Now, let’s look at the following graphic from MSNBC which pulls in data from social networks to glean a picture of popular sentiment towards both the Democratic Party’s candidate, President Barack Obama, and Republican Party candidate Mitt Romney:

Look at the sentiment and opinion drivers section.  Neither candidate approaches what anyone could call a plurality in positive opinion, while both candidates seem to have the negative opinion locked up tight.  Knowing this decidedly underwhelming support for either of the two big tent candidates and the decidedly negative view of either too; don’t you think that the American public should deserve to see and hear another thought or view?

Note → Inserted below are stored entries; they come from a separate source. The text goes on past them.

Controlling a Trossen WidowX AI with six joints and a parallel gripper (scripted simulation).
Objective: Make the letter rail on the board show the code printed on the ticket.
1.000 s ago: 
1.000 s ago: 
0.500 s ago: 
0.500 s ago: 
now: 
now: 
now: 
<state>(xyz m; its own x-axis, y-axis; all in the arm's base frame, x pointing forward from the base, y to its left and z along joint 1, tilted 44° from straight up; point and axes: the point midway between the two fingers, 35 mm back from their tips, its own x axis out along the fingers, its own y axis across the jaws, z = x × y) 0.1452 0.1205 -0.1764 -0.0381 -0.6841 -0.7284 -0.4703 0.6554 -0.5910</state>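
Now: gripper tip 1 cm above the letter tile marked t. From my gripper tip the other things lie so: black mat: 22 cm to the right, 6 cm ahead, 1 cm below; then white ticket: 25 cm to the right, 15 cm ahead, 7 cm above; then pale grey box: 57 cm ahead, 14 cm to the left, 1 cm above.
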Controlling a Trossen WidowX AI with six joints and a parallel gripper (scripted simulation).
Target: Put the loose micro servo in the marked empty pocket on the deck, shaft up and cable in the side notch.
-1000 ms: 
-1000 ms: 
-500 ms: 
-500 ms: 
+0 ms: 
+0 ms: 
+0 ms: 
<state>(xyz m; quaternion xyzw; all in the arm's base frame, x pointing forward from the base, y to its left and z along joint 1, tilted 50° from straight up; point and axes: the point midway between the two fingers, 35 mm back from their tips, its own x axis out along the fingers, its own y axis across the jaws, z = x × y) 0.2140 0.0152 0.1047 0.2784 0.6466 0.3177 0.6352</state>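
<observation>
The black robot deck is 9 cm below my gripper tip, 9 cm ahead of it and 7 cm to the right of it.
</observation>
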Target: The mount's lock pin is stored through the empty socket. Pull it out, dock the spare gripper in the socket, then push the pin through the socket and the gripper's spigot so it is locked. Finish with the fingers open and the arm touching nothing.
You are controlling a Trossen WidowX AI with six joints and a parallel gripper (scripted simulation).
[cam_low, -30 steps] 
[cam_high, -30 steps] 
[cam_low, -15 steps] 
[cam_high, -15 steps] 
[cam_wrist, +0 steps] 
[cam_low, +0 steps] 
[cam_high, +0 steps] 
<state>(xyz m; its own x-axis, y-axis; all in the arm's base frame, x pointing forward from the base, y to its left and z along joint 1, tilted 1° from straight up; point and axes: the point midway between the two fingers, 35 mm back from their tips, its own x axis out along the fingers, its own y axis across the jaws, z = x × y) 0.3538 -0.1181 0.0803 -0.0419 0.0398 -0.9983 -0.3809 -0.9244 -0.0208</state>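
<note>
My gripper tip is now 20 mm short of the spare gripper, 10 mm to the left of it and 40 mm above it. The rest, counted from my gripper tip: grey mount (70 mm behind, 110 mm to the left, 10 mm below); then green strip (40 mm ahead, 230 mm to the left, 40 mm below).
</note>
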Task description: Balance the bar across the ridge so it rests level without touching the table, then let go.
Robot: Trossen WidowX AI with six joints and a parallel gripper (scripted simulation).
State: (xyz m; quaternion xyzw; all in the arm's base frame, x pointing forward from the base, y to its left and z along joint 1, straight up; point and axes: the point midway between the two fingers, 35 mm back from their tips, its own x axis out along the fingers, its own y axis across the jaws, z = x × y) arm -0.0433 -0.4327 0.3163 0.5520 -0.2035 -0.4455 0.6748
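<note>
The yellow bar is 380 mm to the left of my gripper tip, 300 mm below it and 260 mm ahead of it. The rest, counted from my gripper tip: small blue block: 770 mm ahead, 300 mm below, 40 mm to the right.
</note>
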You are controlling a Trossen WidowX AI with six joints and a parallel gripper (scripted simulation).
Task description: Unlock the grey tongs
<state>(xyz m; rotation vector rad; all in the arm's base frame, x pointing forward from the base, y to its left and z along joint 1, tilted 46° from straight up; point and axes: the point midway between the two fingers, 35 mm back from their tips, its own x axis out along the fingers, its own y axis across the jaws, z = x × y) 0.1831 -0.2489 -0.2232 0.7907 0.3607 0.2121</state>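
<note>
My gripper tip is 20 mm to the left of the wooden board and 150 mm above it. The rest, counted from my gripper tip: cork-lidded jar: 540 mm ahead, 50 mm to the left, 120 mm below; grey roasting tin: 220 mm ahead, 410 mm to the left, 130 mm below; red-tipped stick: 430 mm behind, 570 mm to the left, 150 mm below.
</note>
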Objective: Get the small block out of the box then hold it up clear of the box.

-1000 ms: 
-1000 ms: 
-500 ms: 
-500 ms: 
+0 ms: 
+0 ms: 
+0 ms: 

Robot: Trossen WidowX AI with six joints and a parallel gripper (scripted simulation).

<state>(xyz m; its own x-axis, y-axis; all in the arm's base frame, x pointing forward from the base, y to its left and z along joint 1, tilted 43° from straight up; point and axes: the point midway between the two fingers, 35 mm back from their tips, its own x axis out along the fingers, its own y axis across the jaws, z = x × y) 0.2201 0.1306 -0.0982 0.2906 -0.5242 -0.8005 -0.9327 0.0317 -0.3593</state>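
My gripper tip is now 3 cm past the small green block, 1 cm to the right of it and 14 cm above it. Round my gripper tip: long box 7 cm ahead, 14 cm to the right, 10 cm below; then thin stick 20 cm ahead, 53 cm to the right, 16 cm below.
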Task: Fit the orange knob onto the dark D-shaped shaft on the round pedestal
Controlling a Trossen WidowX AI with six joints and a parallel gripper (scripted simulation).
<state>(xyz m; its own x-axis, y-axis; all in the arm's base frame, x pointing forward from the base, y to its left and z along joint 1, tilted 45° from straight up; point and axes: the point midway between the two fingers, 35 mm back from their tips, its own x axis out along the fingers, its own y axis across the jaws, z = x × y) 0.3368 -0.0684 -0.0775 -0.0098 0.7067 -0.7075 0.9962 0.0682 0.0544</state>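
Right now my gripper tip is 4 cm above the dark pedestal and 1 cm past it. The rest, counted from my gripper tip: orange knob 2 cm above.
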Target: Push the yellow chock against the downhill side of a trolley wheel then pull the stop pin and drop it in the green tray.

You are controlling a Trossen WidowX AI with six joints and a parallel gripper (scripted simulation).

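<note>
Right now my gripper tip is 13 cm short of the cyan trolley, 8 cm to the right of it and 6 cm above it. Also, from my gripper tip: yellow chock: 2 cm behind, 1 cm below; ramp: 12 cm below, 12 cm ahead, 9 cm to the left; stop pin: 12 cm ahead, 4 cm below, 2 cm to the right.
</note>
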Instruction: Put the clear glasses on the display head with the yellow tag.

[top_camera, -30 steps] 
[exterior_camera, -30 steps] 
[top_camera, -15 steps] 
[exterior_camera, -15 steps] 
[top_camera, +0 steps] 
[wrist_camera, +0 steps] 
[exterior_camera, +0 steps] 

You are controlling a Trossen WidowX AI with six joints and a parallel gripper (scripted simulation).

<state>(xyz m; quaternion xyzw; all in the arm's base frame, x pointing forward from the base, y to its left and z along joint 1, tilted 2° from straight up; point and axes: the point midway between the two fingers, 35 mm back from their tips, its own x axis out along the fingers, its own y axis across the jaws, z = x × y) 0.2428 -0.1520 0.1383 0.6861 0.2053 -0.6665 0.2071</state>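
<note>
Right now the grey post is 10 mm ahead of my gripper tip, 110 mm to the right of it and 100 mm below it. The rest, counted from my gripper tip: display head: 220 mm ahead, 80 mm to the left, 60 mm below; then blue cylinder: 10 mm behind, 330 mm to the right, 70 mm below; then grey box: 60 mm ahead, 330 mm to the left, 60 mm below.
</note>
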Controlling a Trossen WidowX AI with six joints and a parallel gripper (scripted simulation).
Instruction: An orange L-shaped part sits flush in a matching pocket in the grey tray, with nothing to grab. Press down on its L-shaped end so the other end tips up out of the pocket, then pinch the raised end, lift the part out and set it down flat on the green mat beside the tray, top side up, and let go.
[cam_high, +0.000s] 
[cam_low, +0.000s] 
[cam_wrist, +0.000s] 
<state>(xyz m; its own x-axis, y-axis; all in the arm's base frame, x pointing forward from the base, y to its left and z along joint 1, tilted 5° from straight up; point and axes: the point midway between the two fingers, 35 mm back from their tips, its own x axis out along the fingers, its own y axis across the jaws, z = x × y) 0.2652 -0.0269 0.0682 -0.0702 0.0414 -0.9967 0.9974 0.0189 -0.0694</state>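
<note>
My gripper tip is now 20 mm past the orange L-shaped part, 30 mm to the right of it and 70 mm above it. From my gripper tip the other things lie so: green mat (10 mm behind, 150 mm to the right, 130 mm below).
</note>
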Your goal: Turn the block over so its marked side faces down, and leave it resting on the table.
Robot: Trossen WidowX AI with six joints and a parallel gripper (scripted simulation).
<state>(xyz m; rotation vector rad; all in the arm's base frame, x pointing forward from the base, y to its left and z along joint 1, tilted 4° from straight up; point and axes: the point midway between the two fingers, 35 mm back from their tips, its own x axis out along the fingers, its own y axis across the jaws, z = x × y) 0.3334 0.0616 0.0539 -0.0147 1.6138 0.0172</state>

The counter argument is that America is and always has been a two party system in its politics.  Yes – yes it has.  However I would counter that the two parties have not always been the Democrat and Republican Parties.  There have been many political parties that have come and gone over our nation’s history.  The difference between then and now is that the two current parties are in collusion to ensure that they are, and forever will be, the only viable parties for all Americans to choose from, as is evidenced with their banding together in the formation of the Commission on Presidential Debates, and changing the rules as outside parties threaten the status quo.

Gov. Gary Johnson and his campaign has taken to filing an anti-trust suit against both the Commission, and the Republican and Democratic Parties and it will be interesting to see how that turns out.  There has been increased public pressure on the companies and organizations that sponsor the Presidential Debates too.  Thus far three of the ten sponsors have pulled out, those being the YWCA, BBH New York, and Philips Electronics.  In Philips Electronics’ statement, released by Philips’ Head of Corporate Communications, Mark A. Stephenson, regarding their decision said the following, “[Philips] has a long and proud heritage of being non-partisan in the many countries it serves around the world.  While the Commission on Presidential Debates is a non-partisan organization, their work may appear to support bi-partisan politics…We respect all points of view and, as a result, want to ensure that Philips doesn’t provide even the slightest appearance of supporting partisan politics.  As such, no company funds have been or will be used to support the Commission on Presidential Debates.”

There is a Chinese proverb that states, “May you live in interesting times,” and it does appear that the times we live in are, if nothing else, “interesting.”

It is better to debate a question without settling it than to settle a question without debating it.  (Joseph Joubert).